I once again launched another punch toward him, but found this one caught on his palm.
"Looks like I need to study you more, after all."
He brought his face close to mine, the shrinking distance too unbearable. I wanted to get away, to flee from the man that now sounded and acted like Vern, only in a different body. Even though I was seething with anger, it was still hard to fight back the tears.
Vern. The one person who I trusted, with whom I shared everything with. He had abandoned me, and though I had sworn to get my revenge, here I was being pushed around by some minor demon.
I quickly reached inside my jacket pocket, which I had grabbed on the way out, and pulled from it a gift I had received from the hated man. I now gripped a black pistol between my pale fingers, moving it toward the man in front of me. But, once again I heard a mocking laugh rise from his throat.
"Did I push you too far? Oh dear, that's not good." He released his grip on me, moving his lips to my ear. For the first time in a while, I felt my body tense up, both fear and a paralyzing anger holding me in place.
" There's always next time." He pulled away, waiting to see what I would do. My eyes fled to the door which rested near me. I began slinking toward it, my back to the wall and my wary attention on the demon. What he had planned on doing, I didn't want to know. I had to leave now, before I either broke down or started shooting at things.

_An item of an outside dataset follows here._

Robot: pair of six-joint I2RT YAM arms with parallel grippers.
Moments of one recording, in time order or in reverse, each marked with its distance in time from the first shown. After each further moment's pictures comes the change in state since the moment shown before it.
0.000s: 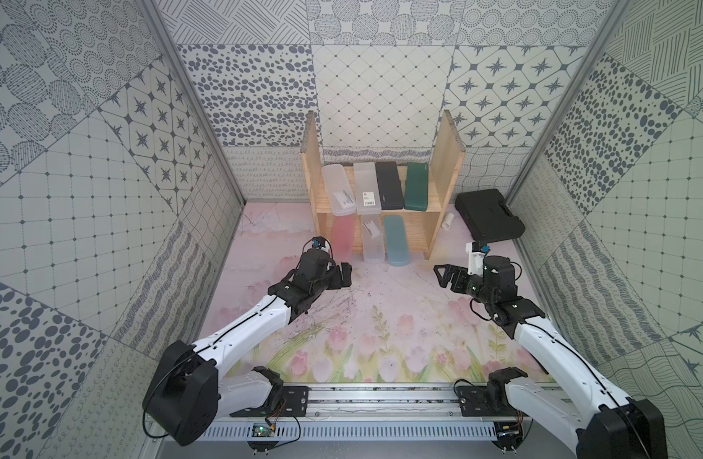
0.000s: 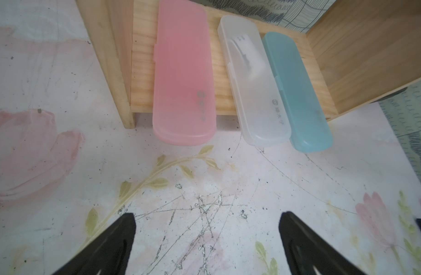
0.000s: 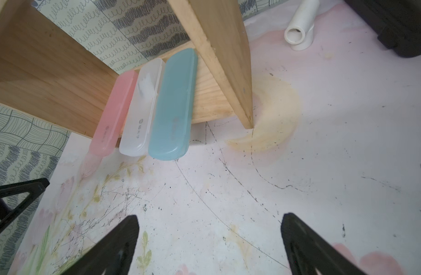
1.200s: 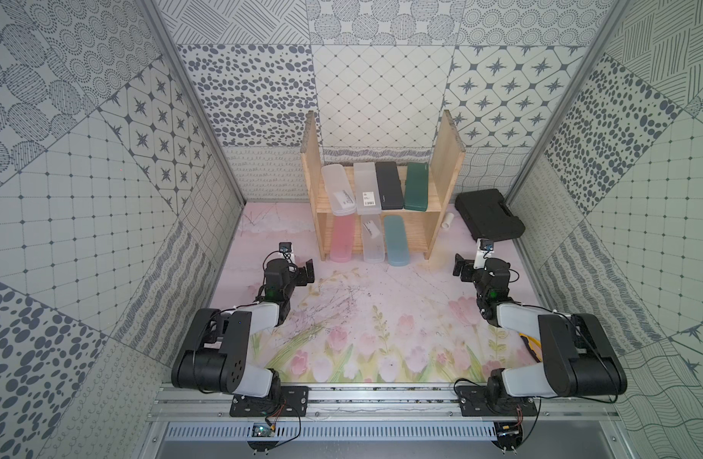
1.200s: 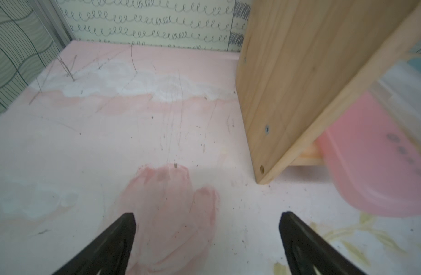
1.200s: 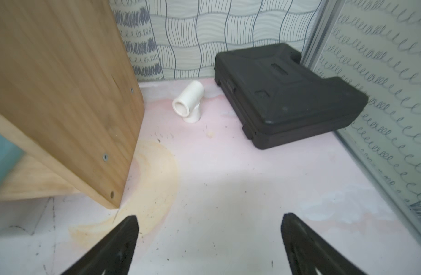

I certainly didn't have the energy to do either at the moment.
I dashed from the room, hoping to find this 'door' the demon kept laughing about. At the time, I couldn't begin to comprehend the true meaning behind this, nor could I begin to understand the complications this mansion would soon serve. I only had one thing on my mind, and that was to flee from this place, flee from the new man that constantly mocked me.